Apr 13, 2026
RX Performance Athlete
Complex Barbell Session
Main WOD
- - Power Clean: 4x3 @ 75% 1RM
- - Front Squat: 5x4 @ 80% 1RM
- - Push Jerk: 4x2 @ 80% 1RM
- - Conditioning: 15-minute AMRAP of 10 Bar Muscle Ups, 20 Wall Balls (20/14 lbs), 30 Double Unders.
Week 15 • Block 4 (Week 3/4) • Training Day
This Week's Focus
Olympic Lifting
Warm-Up
- - 5 minutes of light rowing or biking for general activation.
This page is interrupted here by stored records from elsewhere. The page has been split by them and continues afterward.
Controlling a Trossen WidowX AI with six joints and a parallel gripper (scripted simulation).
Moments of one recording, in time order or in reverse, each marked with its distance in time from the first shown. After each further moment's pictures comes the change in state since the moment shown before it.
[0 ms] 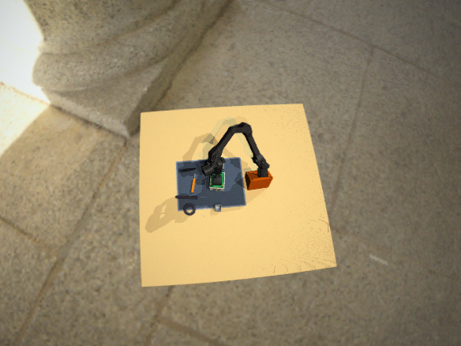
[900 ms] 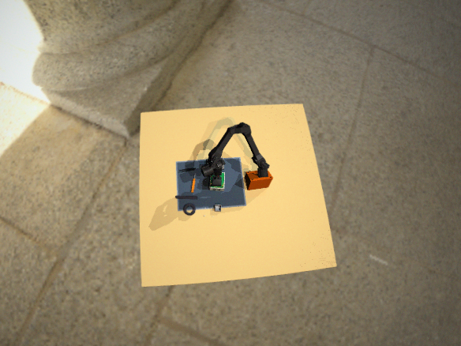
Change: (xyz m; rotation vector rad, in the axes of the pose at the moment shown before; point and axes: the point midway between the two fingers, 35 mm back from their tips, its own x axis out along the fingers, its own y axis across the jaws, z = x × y) arm 0.021 0.000 0.003 0.013 -0.006 0.005
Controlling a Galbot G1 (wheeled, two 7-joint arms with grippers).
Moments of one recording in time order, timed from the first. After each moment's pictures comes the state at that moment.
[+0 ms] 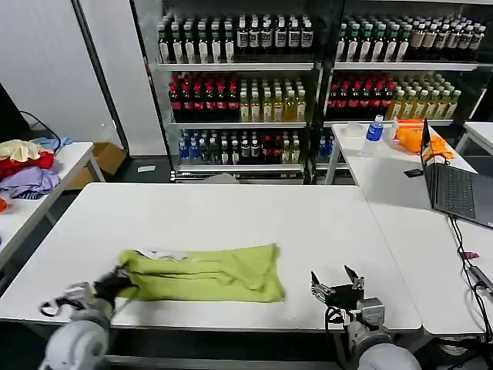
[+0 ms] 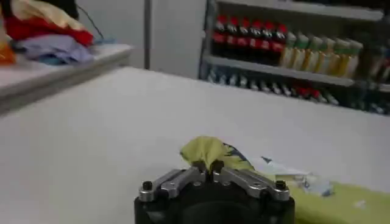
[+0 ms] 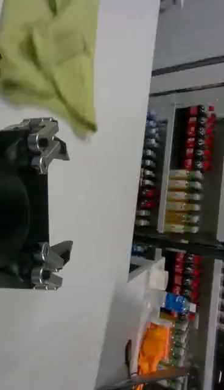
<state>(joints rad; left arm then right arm) 1.33 -1.03 -0.61 -1.92 -0.79 0.43 -0.36 -1.40 1.13 0.36 2.18 0.39 -0.56 0.29</state>
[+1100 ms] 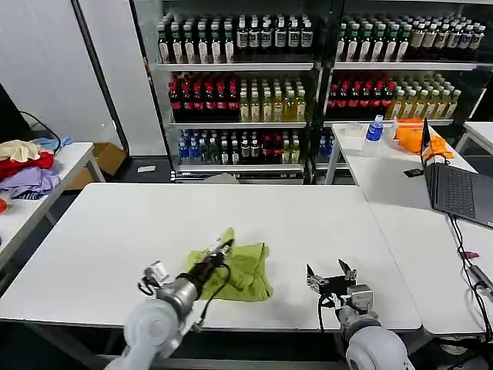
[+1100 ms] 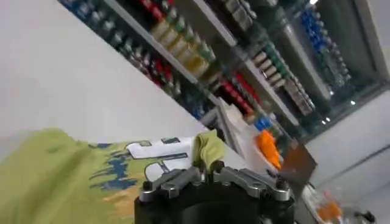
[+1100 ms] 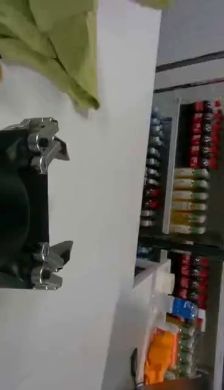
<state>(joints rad) 1.11 -1.27 -0.22 -1.97 -1.21 0.45 -0.33 -1.29 1.14 0.31 2.06 0.40 -0.56 0.30</state>
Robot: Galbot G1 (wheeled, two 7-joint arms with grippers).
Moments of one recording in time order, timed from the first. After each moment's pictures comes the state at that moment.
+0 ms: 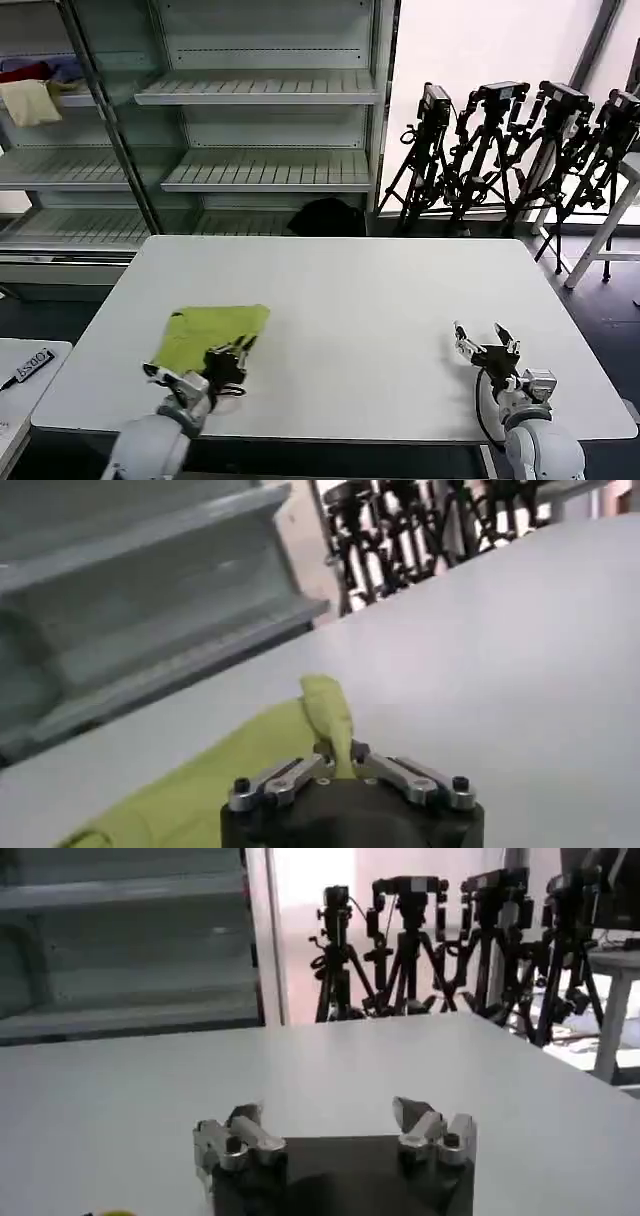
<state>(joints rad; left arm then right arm) 1.27 -1.21 -0.40 -1.95 0.04 0.40 0.27 -1.28 1.39 0.75 1.89 0.26 -0.36 -0.13</state>
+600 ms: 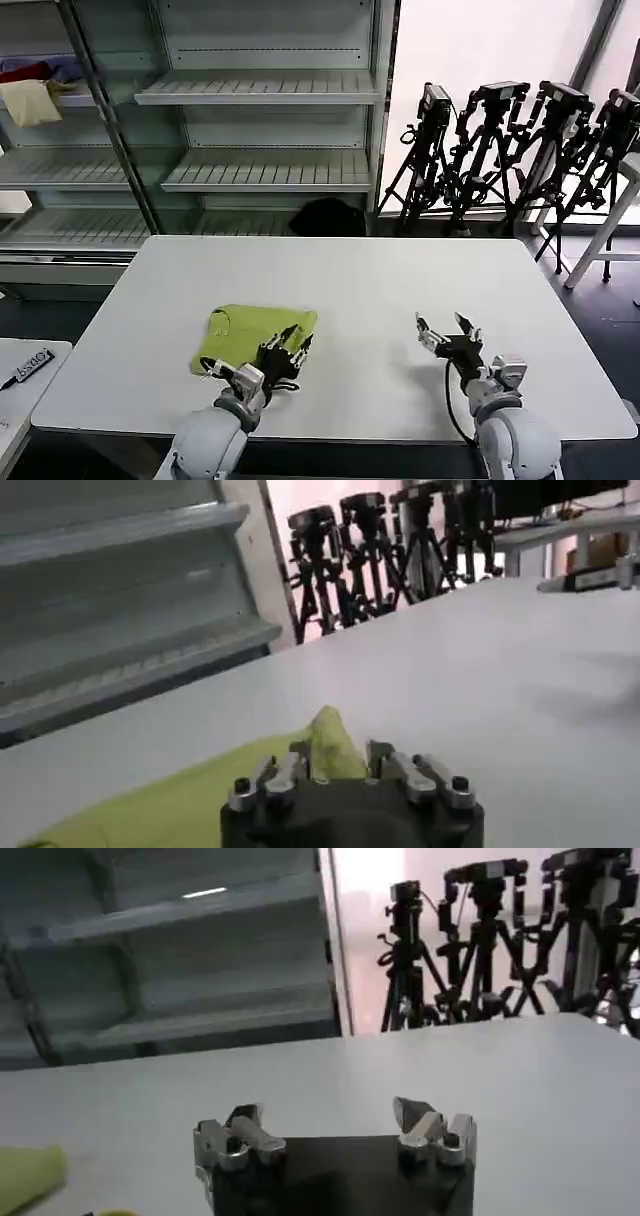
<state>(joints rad) 1.17 -1.28 -0.21 -1.96 -0.02 0.50 0.14 -1.26 1.44 0.61 2.02 0.28 -0.52 -0.11</state>
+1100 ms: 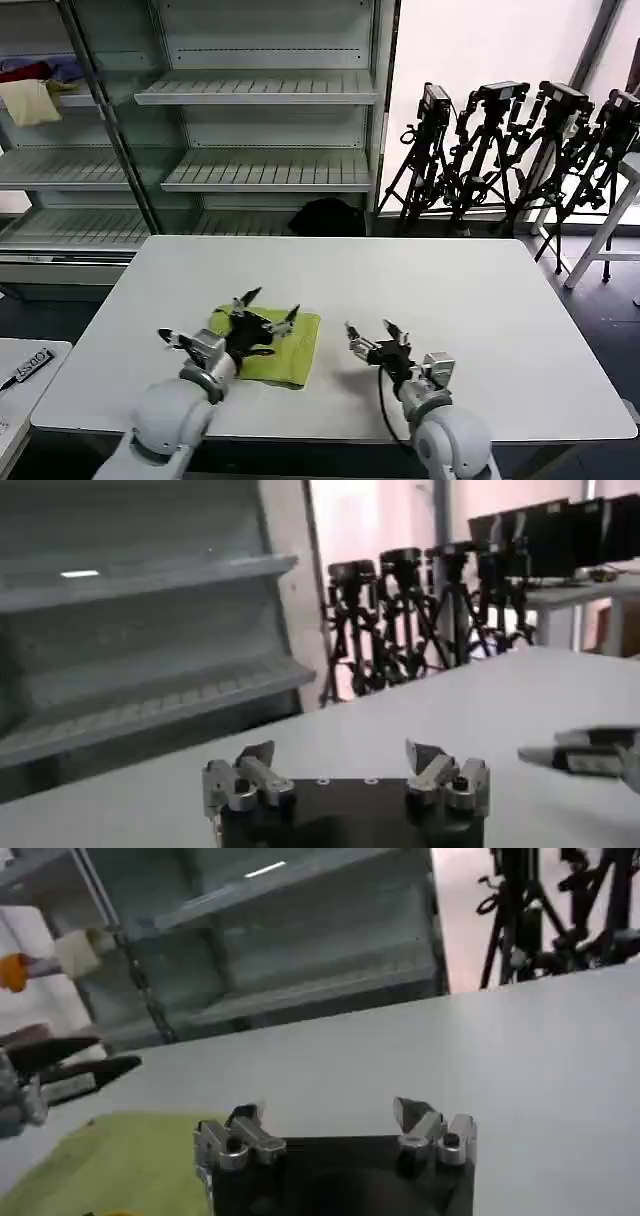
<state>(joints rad) 1.11 -1.19 -0.36 -2.06 -0.22 0.55 0.12 -1.21 1.46 0.30 2.02 0.41 -0.57 0.04</state>
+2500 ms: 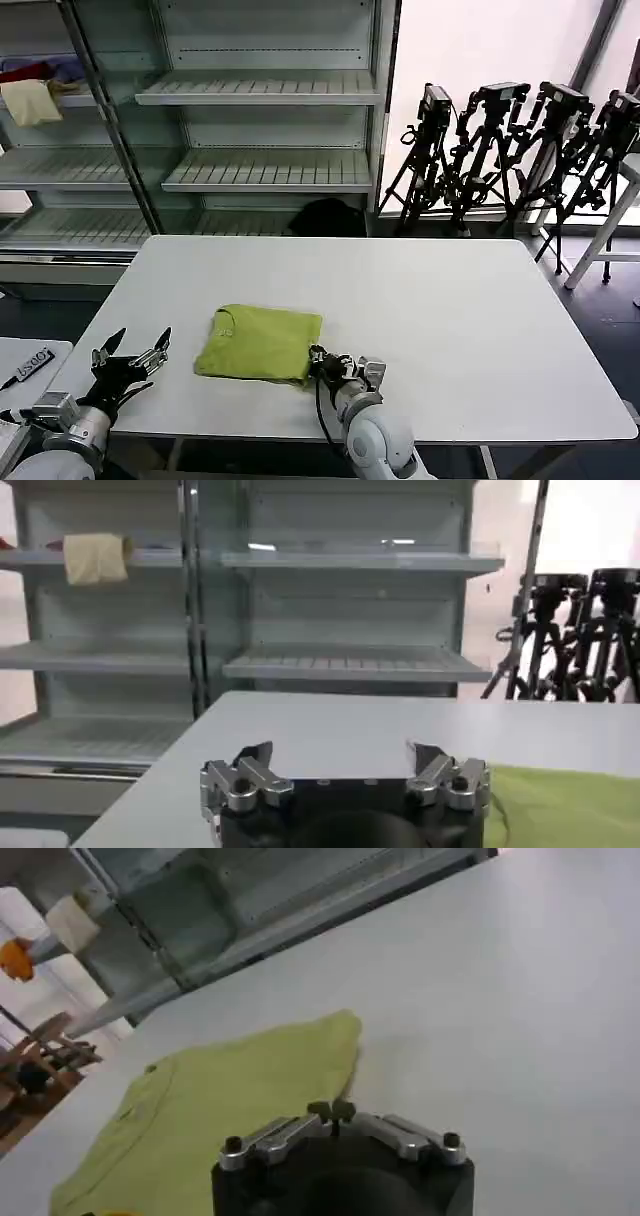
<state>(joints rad) 1.49 -1.23 -0.86 -2.09 -0.44 0.37 0.11 -1.13 1.54 0.12 1.85 0.59 -0.58 0.29</state>
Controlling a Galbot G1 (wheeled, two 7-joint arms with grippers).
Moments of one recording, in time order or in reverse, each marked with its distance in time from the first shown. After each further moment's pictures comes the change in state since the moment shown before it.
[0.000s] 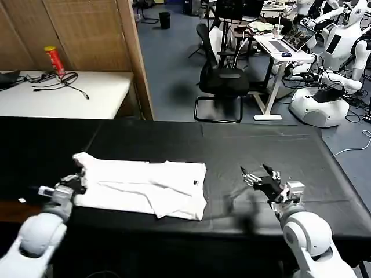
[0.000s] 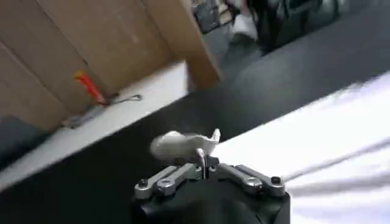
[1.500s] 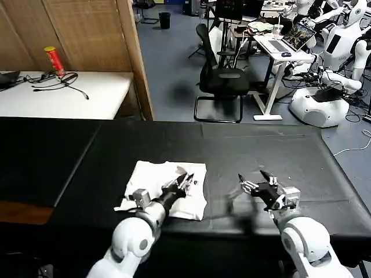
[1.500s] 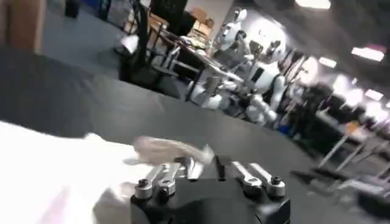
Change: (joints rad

- - Dynamic stretches focusing on hips and shoulders (leg swings, arm circles).
- - 3 rounds of: 10 PVC pass-throughs, 10 glute bridges, 10 bodyweight squats.
Recovery
- - 5-10 minutes of light cardio (jogging or cycling) to lower heart rate.
- - Post-workout stretching focusing on shoulders, quads, and hamstrings.
Mobility
- - 3 minutes of couch stretch (1.5 per leg).
- - 3 minutes of banded shoulder distractions.
- - Foam rolling on lats and quads for 5 minutes.
Coaching Advice
Target time: Finish under 15:00
How to pace: Aim for consistent output across sets; consider breaking reps into smaller chunks if needed to maintain form.
How to be competitive: Focus on maintaining intensity throughout the conditioning piece and challenge yourself to stay ahead of your previous scores.
What you should feel: You should feel powerful during the strength lifts, aiming for an explosive drive. In the conditioning, expect elevated heart rate and muscle fatigue, but manageable.
Coach Note
This workout emphasizes strength development in Olympic lifts while promoting high-skill execution under fatigue—supporting the block's focus. Maintain quality movement throughout, aiming for fluid transitions during barbell lifting. The conditioning work is designed to push your muscular endurance and aerobic capacity after the strength elements.